WHAT TO WORK ON: Images are to be dropped, and the rest of the data reproduced exactly.

******

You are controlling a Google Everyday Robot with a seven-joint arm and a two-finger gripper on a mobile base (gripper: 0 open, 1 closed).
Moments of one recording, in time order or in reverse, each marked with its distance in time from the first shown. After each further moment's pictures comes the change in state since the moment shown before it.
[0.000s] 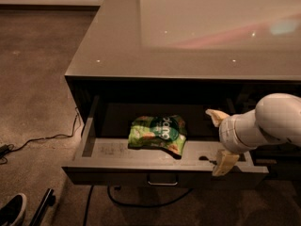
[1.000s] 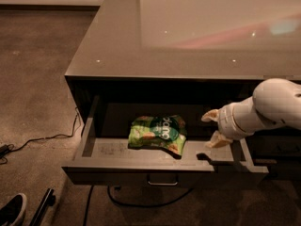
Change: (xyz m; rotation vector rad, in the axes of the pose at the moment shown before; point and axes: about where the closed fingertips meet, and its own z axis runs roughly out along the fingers) arm 0.005 -0.035 0.009 -0.006 -0.028 0.006
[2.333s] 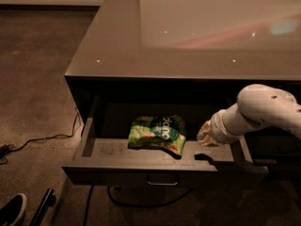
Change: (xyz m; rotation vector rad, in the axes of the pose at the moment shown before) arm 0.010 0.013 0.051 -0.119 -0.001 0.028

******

WRITTEN REPLY:
You are controlling a Google Everyday Robot with a seven-joint arm and a two-finger gripper on a mobile base (gripper: 0 open, 1 closed).
Moments of one recording, in time order or in reverse, each marked with its distance in time from the first shown. After each further moment's pictures comes the change in state since the moment shown before it.
[0.000s] 
[1.000s] 
Change: (xyz m; rotation vector rad, in the axes of the pose at the moment shown before; point and axes: about where the closed fingertips meet, and its own z axis runs roughly out along the fingers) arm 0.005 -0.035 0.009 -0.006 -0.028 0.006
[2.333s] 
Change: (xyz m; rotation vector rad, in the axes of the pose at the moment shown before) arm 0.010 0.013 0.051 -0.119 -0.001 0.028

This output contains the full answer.